## EXERCISE OBJECTIVE
Leave the images out and repeat the data exactly as given.

BEGIN RECORDED INFORMATION

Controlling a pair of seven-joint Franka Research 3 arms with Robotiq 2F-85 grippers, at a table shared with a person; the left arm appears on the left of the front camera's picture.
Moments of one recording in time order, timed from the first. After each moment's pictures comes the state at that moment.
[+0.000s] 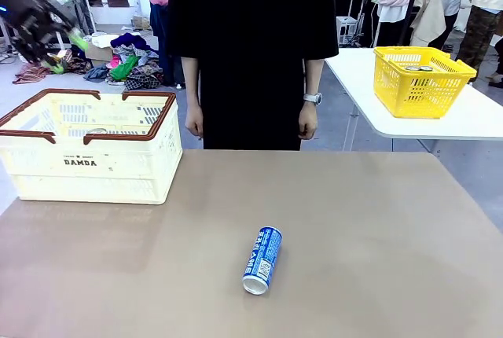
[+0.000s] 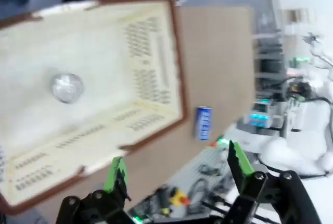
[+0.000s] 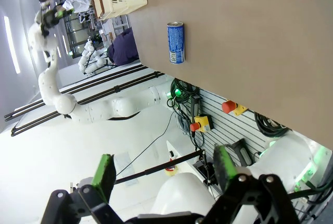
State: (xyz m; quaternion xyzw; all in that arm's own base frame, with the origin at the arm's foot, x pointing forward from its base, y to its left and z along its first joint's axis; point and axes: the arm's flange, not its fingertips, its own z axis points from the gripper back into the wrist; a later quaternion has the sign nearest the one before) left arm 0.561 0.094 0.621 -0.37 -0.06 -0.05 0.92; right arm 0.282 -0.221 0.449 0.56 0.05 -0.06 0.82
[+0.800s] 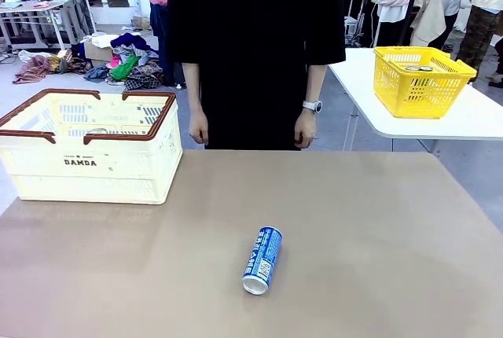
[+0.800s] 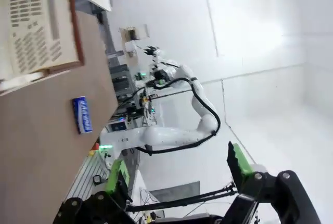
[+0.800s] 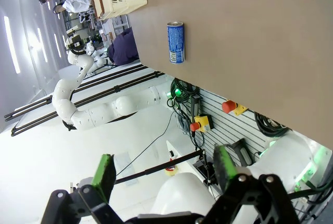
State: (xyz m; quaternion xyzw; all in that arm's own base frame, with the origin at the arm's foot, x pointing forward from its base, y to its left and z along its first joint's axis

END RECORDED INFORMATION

## YOUR SOLUTION
Controlling a pair of seven-joint Franka Research 3 arms with Robotiq 2F-85 grippers, at a table shared with a person; the left arm appears on the left of the front camera's picture.
Moments of one recording in time order, timed from the first. After each moment's pictures comes the state at that moment.
[+0.000s] 
[+0.000s] 
[+0.000s] 
State: (xyz m; quaternion xyzw; all in that arm's own base frame, with the origin at the arm's foot, x pointing forward from its base, y to its left and z along its first joint's axis; point and axes: the arm's flange, not its fingertips, its own z axis points from the gripper back into the wrist; a later quaternion has the sign nearest the one before) left arm 0.561 0.094 0.621 -0.37 -0.06 -0.05 0.92; right arm 0.282 -0.221 0.449 0.56 0.05 -0.06 0.82
[+0.800s] 
[+0.800s] 
[+0.800s] 
State: (xyz m; quaternion xyzw; all in that arm's own base frame, with the origin at the arm's foot, x pointing forward from its base, y to its left and z along its first joint's axis

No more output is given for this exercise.